I'm trying to match file contents against anti-virus signatures with help of PHP regex, but I'm having problem with:
preg_match(): Compilation failed: regular expression is too large at offset 107
Patterns that fail typically looks like this:
75633d617313134(?:..){0,27615}75626f756e687228756328692929
I've tried various modifications with help of https://regex101.com/, but without success. I still get same error when I reduce the pattern to simply:
(?:.){0,4000}
Can someone explain why? From my readings on this forum the limit should be ~65000? And why is it working if I change the number of matches to {0,}?
My server is running Apache with PHP 7.2.7. PCRE library version is 8.42 (pcre.backtrack_limit: 1000000, pcre.recursion_limit: 100000).
The original patterns are coming from ClamAV's anti-virus database, which supposedly are designed for the regex.c library.
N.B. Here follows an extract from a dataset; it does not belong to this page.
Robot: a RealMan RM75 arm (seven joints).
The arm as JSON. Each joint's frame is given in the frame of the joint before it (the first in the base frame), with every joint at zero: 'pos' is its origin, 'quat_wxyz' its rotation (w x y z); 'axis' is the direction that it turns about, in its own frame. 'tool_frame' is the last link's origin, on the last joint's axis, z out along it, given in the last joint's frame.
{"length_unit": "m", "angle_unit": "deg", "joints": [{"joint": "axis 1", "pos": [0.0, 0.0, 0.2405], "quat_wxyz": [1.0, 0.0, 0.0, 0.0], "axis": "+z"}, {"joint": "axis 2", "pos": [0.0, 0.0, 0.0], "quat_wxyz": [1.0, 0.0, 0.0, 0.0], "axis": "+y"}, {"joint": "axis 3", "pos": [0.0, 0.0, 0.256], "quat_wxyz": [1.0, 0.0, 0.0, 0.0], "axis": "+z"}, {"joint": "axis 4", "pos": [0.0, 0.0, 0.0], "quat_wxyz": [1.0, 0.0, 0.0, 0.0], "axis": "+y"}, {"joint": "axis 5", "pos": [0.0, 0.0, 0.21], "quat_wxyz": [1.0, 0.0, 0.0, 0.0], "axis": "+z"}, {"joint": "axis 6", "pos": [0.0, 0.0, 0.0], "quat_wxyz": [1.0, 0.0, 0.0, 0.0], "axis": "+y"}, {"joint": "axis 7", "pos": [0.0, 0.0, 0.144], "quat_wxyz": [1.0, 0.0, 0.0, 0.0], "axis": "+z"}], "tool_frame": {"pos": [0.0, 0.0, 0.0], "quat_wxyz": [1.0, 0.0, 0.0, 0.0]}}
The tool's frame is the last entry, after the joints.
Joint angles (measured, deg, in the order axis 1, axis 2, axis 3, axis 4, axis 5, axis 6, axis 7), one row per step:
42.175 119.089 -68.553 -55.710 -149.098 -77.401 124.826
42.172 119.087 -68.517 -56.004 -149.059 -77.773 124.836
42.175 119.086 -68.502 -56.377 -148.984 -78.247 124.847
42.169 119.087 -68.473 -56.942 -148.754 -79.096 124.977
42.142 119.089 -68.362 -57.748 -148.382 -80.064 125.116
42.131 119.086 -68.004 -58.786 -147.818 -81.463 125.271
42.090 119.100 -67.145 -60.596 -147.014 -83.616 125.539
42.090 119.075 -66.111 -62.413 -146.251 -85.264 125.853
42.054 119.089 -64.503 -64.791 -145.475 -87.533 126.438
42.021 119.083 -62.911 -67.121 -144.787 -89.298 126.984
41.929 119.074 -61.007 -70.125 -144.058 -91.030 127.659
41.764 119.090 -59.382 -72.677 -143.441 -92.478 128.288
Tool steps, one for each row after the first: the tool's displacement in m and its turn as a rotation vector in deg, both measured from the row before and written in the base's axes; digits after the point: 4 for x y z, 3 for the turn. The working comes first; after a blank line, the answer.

To get them working with PHP/PCRE a conversion is needed, hence it is not possible to manually re-write each pattern. To re-compile PHP to increase PCRE LINK_SIZE is not an option due to shared web hosting.
Currently preg_replace is used with ~\{([0-9]+)-([0-9]+)\}~
, replacing the match with (?:..){\1,\2}
.
My original question was to understand how PCRE could come to conclusion that even the simplified statement above is too big. But ultimately the final target is to get the pattern changed/fixed to work for its intended purpose.
The post "Why am I being warned that my regular expression is too large?" is somewhat explaining parts of this but not fully finding the root cause/solution.